◆ **YOUR TASK**
Each entry below should be reproduced character for character.
(RECORDS PROVIDED)
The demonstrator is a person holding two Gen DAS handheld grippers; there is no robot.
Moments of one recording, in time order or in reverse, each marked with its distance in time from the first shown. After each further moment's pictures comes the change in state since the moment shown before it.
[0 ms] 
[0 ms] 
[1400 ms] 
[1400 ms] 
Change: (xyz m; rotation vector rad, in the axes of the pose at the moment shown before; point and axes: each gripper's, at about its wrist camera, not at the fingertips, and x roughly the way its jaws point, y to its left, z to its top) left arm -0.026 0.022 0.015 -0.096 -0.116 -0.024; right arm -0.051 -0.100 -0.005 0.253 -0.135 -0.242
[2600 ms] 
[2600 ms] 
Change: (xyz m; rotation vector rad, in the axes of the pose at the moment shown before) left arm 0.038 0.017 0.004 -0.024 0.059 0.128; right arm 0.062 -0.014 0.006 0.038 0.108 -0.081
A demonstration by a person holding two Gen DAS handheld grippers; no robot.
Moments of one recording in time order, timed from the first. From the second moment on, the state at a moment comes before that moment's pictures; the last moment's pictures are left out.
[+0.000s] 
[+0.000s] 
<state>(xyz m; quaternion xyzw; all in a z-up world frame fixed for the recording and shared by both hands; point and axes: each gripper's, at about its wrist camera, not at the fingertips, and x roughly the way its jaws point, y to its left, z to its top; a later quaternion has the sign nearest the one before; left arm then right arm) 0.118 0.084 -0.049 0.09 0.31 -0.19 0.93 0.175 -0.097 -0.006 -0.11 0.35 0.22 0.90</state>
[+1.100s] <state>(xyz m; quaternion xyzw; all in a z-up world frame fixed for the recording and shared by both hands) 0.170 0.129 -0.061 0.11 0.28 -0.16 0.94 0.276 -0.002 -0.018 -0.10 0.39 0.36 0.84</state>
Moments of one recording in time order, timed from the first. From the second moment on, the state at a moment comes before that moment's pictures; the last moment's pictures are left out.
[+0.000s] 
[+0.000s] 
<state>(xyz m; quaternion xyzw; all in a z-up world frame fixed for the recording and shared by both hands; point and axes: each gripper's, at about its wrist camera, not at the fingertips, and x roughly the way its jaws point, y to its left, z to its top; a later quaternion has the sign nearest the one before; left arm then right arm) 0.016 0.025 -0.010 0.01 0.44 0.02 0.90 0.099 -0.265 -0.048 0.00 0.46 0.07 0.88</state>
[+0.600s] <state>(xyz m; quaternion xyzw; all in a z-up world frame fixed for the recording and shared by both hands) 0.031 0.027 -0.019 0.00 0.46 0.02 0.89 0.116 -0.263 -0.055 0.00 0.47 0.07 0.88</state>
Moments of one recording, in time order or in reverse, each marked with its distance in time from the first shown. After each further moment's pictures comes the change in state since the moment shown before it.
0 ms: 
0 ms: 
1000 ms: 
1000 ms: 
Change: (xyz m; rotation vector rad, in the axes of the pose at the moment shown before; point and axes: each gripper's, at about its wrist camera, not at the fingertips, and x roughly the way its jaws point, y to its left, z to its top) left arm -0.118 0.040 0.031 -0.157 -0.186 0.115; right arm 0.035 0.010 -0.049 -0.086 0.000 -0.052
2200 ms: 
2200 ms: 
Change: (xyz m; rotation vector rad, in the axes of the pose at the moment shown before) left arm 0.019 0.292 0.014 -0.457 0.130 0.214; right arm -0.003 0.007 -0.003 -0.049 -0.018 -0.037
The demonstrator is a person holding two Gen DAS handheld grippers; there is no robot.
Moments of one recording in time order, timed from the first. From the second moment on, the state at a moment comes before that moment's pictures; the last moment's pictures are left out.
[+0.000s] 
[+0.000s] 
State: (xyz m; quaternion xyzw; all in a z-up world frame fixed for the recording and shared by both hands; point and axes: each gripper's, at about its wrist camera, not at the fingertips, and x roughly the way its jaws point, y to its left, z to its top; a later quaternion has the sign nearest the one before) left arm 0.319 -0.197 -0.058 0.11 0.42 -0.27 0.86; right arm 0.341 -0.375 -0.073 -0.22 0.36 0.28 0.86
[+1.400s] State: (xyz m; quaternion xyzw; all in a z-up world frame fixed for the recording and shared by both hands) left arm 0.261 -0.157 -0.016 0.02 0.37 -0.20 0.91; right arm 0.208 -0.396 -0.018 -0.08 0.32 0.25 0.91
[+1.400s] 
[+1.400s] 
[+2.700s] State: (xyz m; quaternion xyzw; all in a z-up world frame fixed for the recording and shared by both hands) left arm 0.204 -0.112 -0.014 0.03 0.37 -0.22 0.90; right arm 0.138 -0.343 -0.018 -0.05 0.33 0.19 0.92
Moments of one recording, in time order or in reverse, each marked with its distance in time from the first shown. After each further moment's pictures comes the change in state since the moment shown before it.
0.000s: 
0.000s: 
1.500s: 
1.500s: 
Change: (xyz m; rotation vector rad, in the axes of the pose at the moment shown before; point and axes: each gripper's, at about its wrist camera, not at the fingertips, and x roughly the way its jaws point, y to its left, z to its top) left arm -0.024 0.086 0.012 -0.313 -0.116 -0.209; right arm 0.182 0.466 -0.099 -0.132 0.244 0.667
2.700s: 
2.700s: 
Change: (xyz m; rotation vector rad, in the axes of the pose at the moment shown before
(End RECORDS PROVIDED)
◆ **SOLVED PROBLEM**
The demonstrator is a person holding two Gen DAS handheld grippers; there is no robot.
Moments of one recording, in time order or in reverse, each marked with its distance in time from the first shown. After each further moment's pictures comes the change in state since the moment shown before it.
[0 ms] 
[0 ms] 
[1400 ms] 
[1400 ms] 
Change: (xyz m; rotation vector rad, in the axes of the pose at the moment shown before; point and axes: each gripper's, at about its wrist camera, not at the fingertips, and x roughly the way its jaws point, y to its left, z to its top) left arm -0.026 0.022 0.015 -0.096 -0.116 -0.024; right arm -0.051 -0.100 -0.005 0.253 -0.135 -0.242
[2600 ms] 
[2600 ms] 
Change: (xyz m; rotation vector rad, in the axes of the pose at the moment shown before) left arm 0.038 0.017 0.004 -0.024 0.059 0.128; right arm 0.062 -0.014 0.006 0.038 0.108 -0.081
A demonstration by a person holding two Gen DAS handheld grippers; no robot.
Moments of one recording in time order, timed from the first. From the second moment on, the state at a moment comes before that moment's pictures; the last moment's pictures are left out.
[+0.000s] 
[+0.000s] 
<state>(xyz m; quaternion xyzw; all in a z-up world frame fixed for the recording and shared by both hands; point and axes: each gripper's, at about its wrist camera, not at the fingertips, and x roughly the way its jaws point, y to its left, z to its top; a later quaternion has the sign nearest the one before; left arm then right arm) 0.118 0.084 -0.049 0.09 0.31 -0.19 0.93 0.175 -0.097 -0.006 -0.11 0.35 0.22 0.90</state>
[+1.100s] <state>(xyz m; quaternion xyzw; all in a z-up world frame fixed for the recording and shared by both hands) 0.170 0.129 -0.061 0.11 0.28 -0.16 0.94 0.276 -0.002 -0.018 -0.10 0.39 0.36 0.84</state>
Moments of one recording in time order, timed from the first. From the second moment on, the state at a moment comes before that moment's pictures; the last moment's pictures are left out.
[+0.000s] 
[+0.000s] 
<state>(xyz m; quaternion xyzw; all in a z-up world frame fixed for the recording and shared by both hands; point and axes: each gripper's, at about its wrist camera, not at the fingertips, and x roughly the way its jaws point, y to its left, z to its top; a later quaternion has the sign nearest the one before; left arm then right arm) 0.016 0.025 -0.010 0.01 0.44 0.02 0.90 0.099 -0.265 -0.048 0.00 0.46 0.07 0.88</state>
[+0.600s] <state>(xyz m; quaternion xyzw; all in a z-up world frame fixed for the recording and shared by both hands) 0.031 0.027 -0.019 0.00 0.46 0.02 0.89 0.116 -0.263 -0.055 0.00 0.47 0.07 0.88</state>
Moments of one recording, in time order or in reverse, each marked with its distance in time from the first shown. After each further moment's pictures comes the change in state since the moment shown before it.
0 ms: 
0 ms: 
1000 ms: 
1000 ms: 
Change: (xyz m; rotation vector rad, in the axes of the pose at the moment shown before; point and axes: each gripper's, at about its wrist camera, not at the fingertips, and x roughly the way its jaws point, y to its left, z to its top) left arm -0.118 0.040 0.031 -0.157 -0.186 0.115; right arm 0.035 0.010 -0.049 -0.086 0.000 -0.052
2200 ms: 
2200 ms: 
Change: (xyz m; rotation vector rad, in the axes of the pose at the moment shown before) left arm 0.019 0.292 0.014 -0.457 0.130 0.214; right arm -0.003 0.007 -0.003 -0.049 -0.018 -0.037
The demonstrator is a person holding two Gen DAS handheld grippers; there is no robot.
Moments of one recording in time order, timed from the first. From the second moment on, the state at a moment comes before that moment's pictures; the last moment's pictures are left out.
[+0.000s] 
[+0.000s] 
State: (xyz m; quaternion xyzw; all in a z-up world frame fixed for the recording and shared by both hands; point and axes: each gripper's, at about its wrist camera, not at the fingertips, and x roughly the way its jaws point, y to its left, z to its top; a later quaternion has the sign nearest the one before) left arm 0.319 -0.197 -0.058 0.11 0.42 -0.27 0.86; right arm 0.341 -0.375 -0.073 -0.22 0.36 0.28 0.86
[+1.400s] State: (xyz m; quaternion xyzw; all in a z-up world frame fixed for the recording and shared by both hands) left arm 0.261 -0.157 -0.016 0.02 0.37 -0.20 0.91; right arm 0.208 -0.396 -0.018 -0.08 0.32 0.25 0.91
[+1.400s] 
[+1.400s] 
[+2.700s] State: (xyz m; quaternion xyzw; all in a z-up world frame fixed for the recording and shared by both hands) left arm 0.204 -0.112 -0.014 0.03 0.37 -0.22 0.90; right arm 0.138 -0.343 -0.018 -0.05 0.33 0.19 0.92
Moments of one recording, in time order or in reverse, each marked with its distance in time from the first shown. After each further moment's pictures comes the change in state since the moment shown before it.
0.000s: 
0.000s: 
1.500s: 
1.500s: 
Change: (xyz m; rotation vector rad, in the axes of the pose at the moment shown before; point and axes: each gripper's, at about its wrist camera, not at the fingertips, and x roughly the way its jaws point, y to its left, z to its top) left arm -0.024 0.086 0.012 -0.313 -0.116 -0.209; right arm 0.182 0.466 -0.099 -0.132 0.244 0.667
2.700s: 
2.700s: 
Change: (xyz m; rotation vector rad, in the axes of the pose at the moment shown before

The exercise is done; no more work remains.